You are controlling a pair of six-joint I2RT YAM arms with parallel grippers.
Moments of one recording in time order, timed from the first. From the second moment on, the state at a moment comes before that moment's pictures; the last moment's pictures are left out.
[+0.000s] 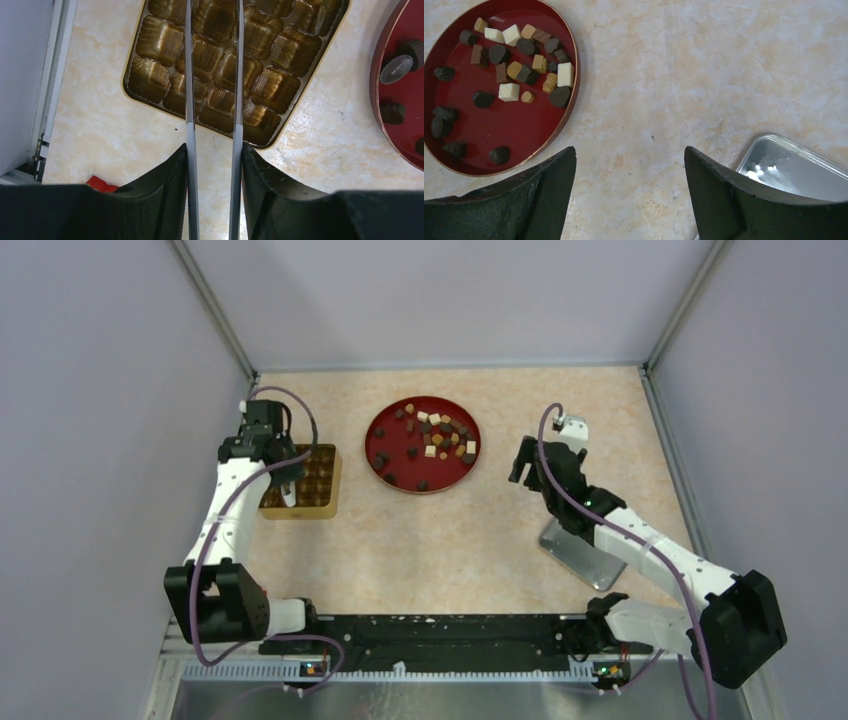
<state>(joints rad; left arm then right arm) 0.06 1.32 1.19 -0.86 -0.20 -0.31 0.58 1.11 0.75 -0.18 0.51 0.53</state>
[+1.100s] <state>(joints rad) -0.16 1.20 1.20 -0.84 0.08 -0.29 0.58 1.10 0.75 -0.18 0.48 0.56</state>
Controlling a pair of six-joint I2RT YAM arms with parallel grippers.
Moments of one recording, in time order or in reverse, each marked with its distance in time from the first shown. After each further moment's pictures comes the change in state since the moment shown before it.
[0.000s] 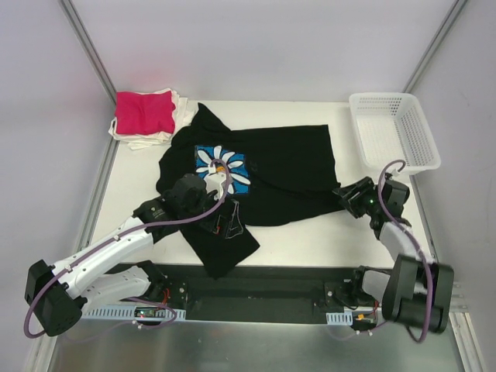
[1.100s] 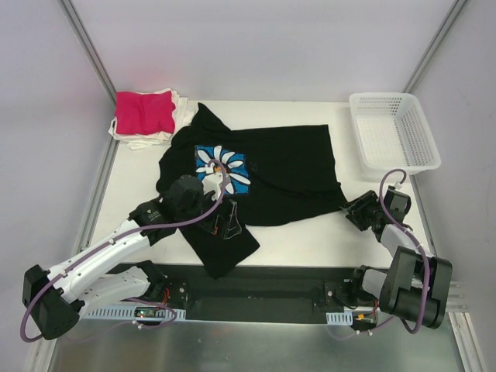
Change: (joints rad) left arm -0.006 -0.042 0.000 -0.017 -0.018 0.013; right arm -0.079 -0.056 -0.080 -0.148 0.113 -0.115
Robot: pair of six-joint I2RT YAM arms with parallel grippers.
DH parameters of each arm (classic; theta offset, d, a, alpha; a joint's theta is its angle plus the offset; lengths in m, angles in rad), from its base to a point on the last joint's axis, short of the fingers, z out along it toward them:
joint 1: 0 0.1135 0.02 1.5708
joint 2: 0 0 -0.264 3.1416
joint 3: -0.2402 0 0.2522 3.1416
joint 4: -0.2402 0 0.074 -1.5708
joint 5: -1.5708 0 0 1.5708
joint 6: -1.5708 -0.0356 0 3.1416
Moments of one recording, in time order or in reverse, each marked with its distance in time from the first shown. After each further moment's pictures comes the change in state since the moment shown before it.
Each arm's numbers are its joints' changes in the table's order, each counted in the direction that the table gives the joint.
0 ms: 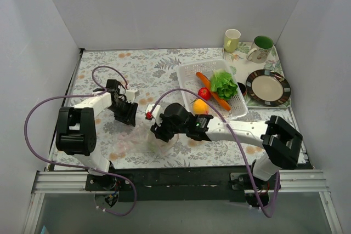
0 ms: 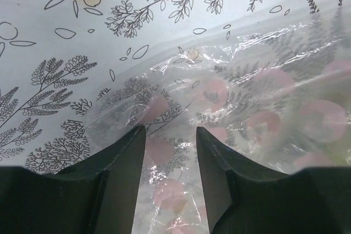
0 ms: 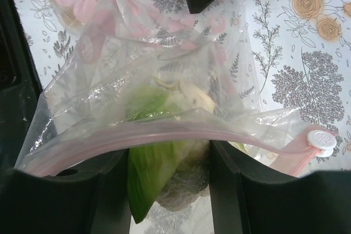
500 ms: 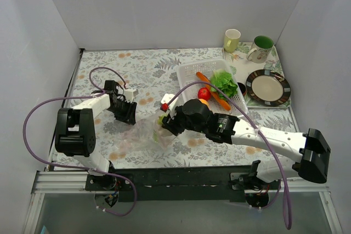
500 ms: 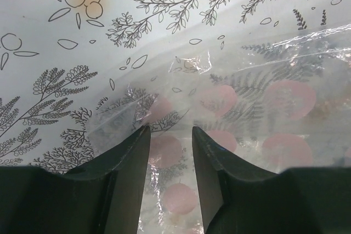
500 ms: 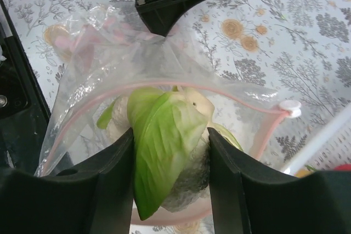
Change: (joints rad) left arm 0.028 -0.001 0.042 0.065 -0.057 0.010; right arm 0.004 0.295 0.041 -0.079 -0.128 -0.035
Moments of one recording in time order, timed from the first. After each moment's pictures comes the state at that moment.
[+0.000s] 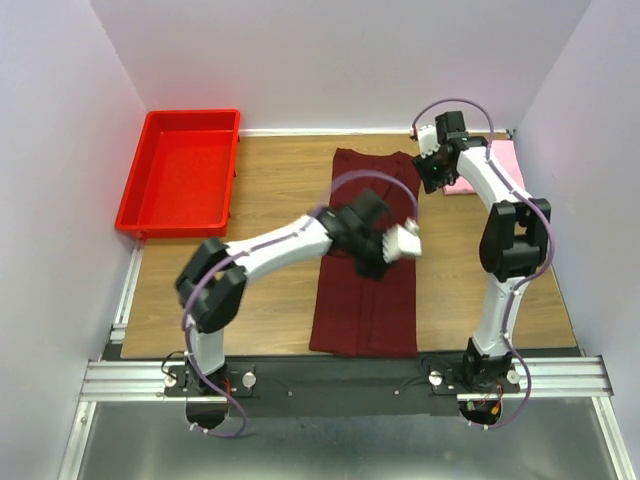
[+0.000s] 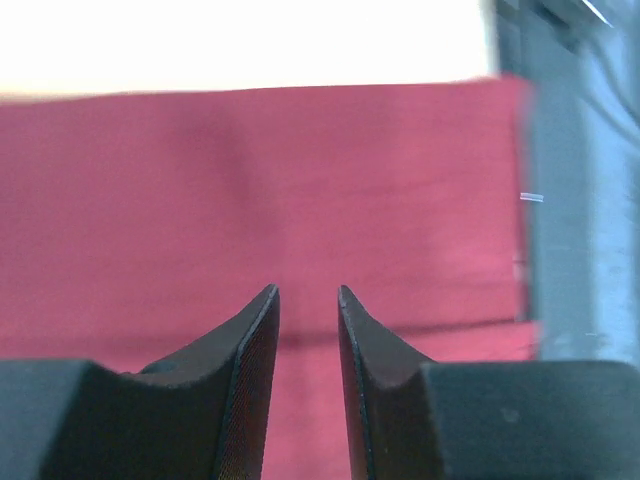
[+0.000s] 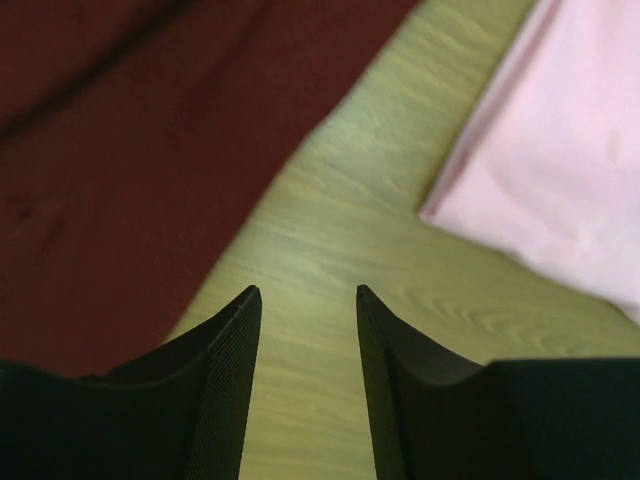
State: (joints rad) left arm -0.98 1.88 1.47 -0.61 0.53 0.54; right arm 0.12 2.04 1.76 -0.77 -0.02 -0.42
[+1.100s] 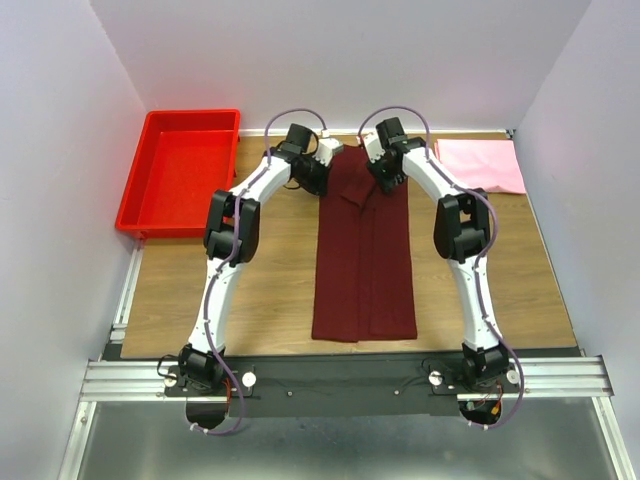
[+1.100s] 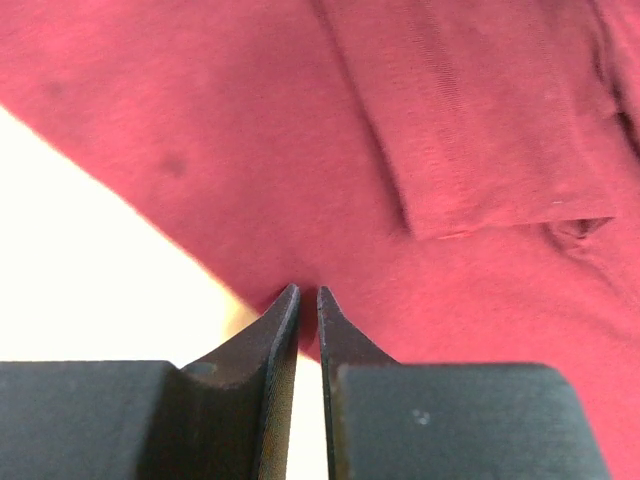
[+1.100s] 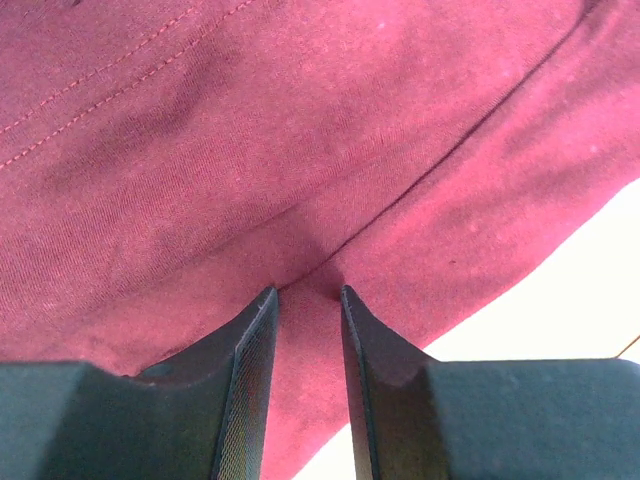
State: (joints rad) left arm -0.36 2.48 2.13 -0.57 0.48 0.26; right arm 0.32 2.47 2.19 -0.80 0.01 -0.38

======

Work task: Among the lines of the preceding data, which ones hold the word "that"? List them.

Exercise response:
Moments of one recording in time order, timed from the first. From the second moment on, the state at a moment comes before that moment's pictures; the last moment's pictures are left out.
Each arm's numbers are its joints' changes in the table's order, each counted in the direction that the table gives the joint.
Moments of one recording in time order, timed from the first. After each moment's pictures comes the state at that moment.

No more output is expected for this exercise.